Task item: Copy the records that follow exactly as written, but not their pictures.

########################################

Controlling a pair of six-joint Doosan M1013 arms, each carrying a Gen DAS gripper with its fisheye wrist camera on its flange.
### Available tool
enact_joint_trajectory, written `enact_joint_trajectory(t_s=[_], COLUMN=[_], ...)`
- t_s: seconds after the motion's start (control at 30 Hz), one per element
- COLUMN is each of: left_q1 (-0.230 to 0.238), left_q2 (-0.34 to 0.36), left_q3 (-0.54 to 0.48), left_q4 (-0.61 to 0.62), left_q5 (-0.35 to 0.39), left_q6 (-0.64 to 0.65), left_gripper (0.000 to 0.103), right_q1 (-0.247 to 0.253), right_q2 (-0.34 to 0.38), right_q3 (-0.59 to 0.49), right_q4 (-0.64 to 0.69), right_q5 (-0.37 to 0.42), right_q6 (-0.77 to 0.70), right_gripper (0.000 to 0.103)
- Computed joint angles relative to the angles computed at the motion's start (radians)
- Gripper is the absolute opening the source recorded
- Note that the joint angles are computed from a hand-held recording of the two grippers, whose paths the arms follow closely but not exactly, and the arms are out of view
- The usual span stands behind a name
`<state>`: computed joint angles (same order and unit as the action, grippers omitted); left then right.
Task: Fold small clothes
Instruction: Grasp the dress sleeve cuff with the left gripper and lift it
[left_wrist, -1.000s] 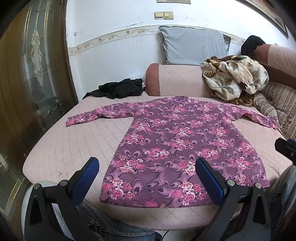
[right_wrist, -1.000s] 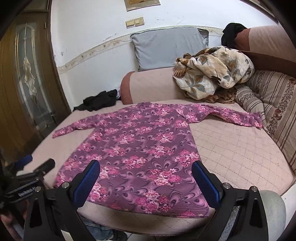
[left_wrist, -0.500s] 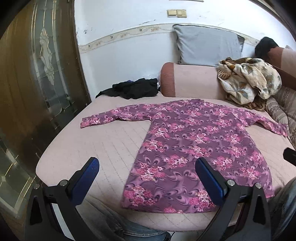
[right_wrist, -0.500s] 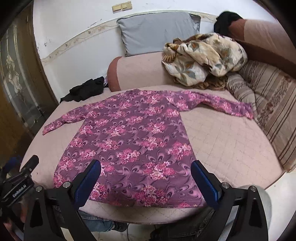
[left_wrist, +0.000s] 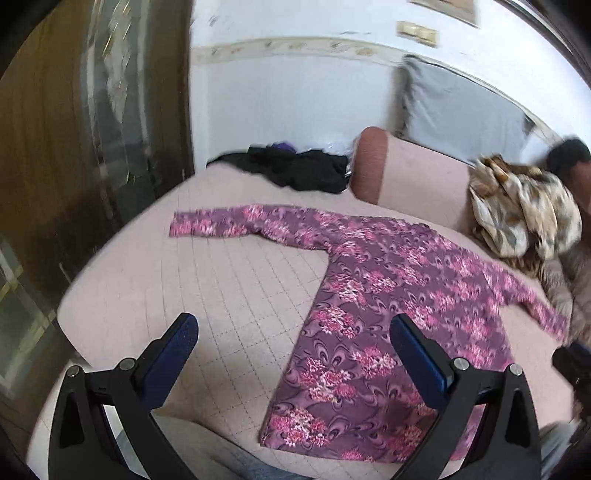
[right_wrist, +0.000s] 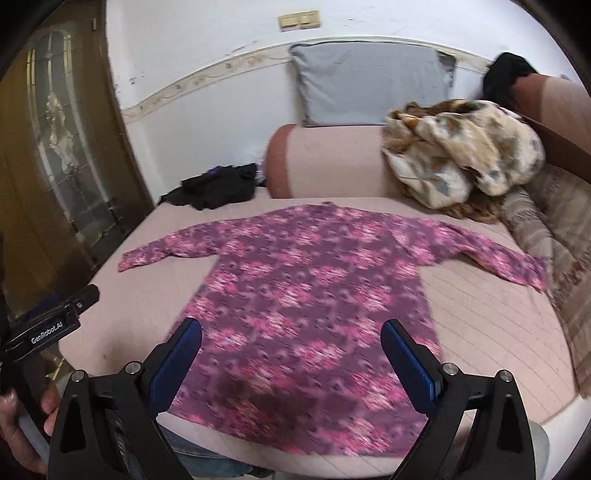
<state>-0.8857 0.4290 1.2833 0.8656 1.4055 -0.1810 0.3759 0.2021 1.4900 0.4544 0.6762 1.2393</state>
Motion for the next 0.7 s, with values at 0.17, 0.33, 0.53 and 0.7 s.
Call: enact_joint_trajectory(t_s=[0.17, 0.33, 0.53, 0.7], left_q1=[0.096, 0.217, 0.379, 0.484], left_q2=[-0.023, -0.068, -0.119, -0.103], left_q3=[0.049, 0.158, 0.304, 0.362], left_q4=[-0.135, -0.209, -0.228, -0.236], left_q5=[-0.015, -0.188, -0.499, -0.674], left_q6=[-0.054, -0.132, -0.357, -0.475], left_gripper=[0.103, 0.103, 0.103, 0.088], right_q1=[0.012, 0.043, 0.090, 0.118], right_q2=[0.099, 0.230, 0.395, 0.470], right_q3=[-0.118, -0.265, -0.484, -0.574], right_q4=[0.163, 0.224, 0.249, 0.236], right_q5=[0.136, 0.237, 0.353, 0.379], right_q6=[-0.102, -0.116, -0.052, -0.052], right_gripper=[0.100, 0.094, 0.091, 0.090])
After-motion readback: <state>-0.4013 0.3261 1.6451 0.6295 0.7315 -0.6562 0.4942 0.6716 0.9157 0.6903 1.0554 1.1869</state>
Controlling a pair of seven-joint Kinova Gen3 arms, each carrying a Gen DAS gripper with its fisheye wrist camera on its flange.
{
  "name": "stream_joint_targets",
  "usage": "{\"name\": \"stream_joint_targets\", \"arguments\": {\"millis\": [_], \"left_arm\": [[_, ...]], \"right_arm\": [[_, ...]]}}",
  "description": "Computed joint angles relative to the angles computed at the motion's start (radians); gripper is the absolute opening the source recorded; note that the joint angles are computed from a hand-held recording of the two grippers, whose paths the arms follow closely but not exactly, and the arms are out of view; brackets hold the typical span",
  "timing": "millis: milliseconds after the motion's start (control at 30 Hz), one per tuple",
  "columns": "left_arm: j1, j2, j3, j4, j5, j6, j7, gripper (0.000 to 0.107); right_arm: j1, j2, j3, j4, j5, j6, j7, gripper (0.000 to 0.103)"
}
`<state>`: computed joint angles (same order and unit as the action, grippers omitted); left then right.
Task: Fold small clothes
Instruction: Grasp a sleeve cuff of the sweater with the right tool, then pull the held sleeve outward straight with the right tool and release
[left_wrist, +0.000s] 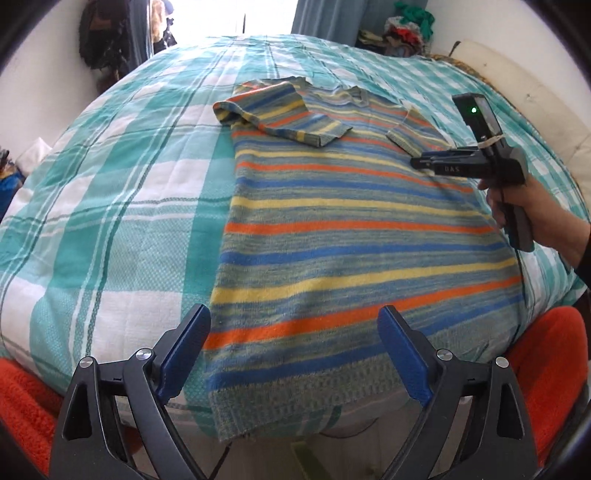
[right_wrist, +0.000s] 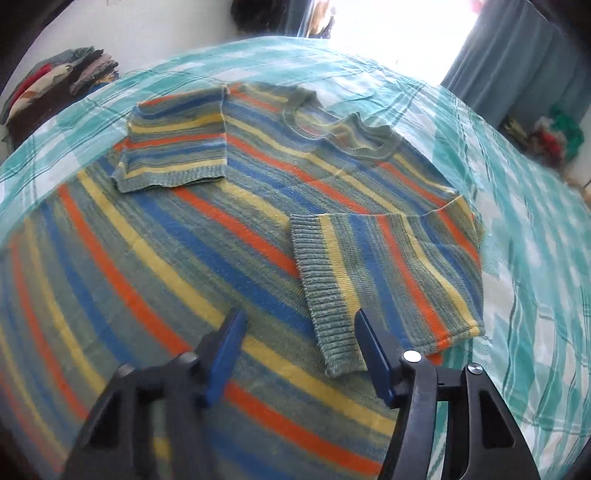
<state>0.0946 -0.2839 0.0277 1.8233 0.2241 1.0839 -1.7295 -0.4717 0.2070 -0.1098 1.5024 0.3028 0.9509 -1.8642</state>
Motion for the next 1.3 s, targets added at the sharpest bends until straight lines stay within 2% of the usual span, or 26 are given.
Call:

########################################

Answer to the problem:
Controlling a pair of six-joint Doosan M1013 arms, each carrying a Gen DAS gripper with its fisheye wrist camera on its flange.
### Available tool
enact_joint_trajectory, written `enact_joint_trajectory(t_s=[_], COLUMN=[_], ...)`
- t_s: seconds after the motion's start (control at 30 Hz), one per element
- COLUMN is each of: left_q1 (-0.230 to 0.238), left_q2 (-0.34 to 0.36), left_q3 (-0.54 to 0.48), left_q4 (-0.61 to 0.62), left_q5 (-0.35 to 0.39), left_q6 (-0.64 to 0.65), left_gripper (0.000 to 0.103), right_q1 (-0.247 to 0.253), right_q2 (-0.34 to 0.38), right_q3 (-0.59 to 0.49), right_q4 (-0.64 to 0.69), right_q5 (-0.37 to 0.42), right_q6 (-0.77 to 0.70), right_gripper (0.000 to 0.103)
- Computed joint angles relative to the angles computed at the motion's start (radians)
- Gripper is the absolute opening the source recorded
- Note that the joint angles are computed from a hand-held recording of the two grippers, whose paths the arms follow closely but not exactly, and the arms are out of view
- The usual span stands behind a name
`<state>`: computed joint angles (same order and unit as the action, grippers omitted); left then right.
Task: Fold small clothes
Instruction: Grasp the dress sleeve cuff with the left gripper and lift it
[left_wrist, -1.000s] 
[right_wrist, -1.000s] 
[left_wrist, -0.500s] 
[right_wrist, -0.500s] 
[left_wrist, +0.000s] 
[right_wrist, +0.000s] 
<state>-0.8857 0.4290 1.2833 0.8656 1.4055 -0.1810 0.3759 0.2021 1.4900 0.4544 0.6762 1.2393</state>
Motion for the next 0.7 s, with values at 0.17, 0.33, 0.53 and 0.7 s.
Call: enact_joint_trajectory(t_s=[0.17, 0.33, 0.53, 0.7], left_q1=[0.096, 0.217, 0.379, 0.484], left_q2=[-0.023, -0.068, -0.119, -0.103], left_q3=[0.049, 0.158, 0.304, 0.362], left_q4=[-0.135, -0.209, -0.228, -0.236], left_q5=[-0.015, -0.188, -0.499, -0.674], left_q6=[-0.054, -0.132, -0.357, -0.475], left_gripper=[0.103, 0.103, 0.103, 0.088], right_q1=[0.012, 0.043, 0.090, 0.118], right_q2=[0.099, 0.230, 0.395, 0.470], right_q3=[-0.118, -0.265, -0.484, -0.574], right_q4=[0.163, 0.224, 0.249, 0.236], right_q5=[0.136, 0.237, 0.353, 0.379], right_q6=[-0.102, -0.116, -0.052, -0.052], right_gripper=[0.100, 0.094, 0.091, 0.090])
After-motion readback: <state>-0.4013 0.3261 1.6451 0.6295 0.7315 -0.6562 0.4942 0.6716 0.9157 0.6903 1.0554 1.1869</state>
Controlling a pair of seven-joint Kinova Gen3 arms, each carrying a Gen DAS gripper with its fisheye wrist camera on its flange.
{
  "name": "stream_joint_targets",
  "usage": "{\"name\": \"stream_joint_targets\", \"arguments\": {\"millis\": [_], \"left_arm\": [[_, ...]], \"right_arm\": [[_, ...]]}}",
  "description": "Computed joint angles relative to the angles computed at the motion's start (radians); gripper is the absolute opening the source recorded; note that the joint angles are computed from a hand-held recording of the two grippers, whose paths the arms follow closely but not exactly, and the arms are out of view; brackets hold the typical span",
  "timing": "millis: milliseconds after the motion's start (control at 30 Hz), one per tuple",
  "columns": "left_arm: j1, j2, j3, j4, j5, j6, j7, gripper (0.000 to 0.107); right_arm: j1, j2, j3, j4, j5, j6, j7, gripper (0.000 to 0.103)"
}
`<state>`: computed joint angles (same order and unit as the action, grippers omitted); left then right.
Task: Fold small clothes
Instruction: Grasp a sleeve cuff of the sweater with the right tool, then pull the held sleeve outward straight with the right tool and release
[left_wrist, +0.000s] 
[right_wrist, +0.000s] 
<state>0.0946 -0.2839 0.0277 1.8233 0.2241 1.0839 -1.7295 -0.4717 0.2070 -0.1098 1.5024 0.3028 0.9509 -1.8642</state>
Motion for the next 1.3 s, targets added at the sharpest bends until straight lines stay within 2% of the usual span, or 26 are given.
Call:

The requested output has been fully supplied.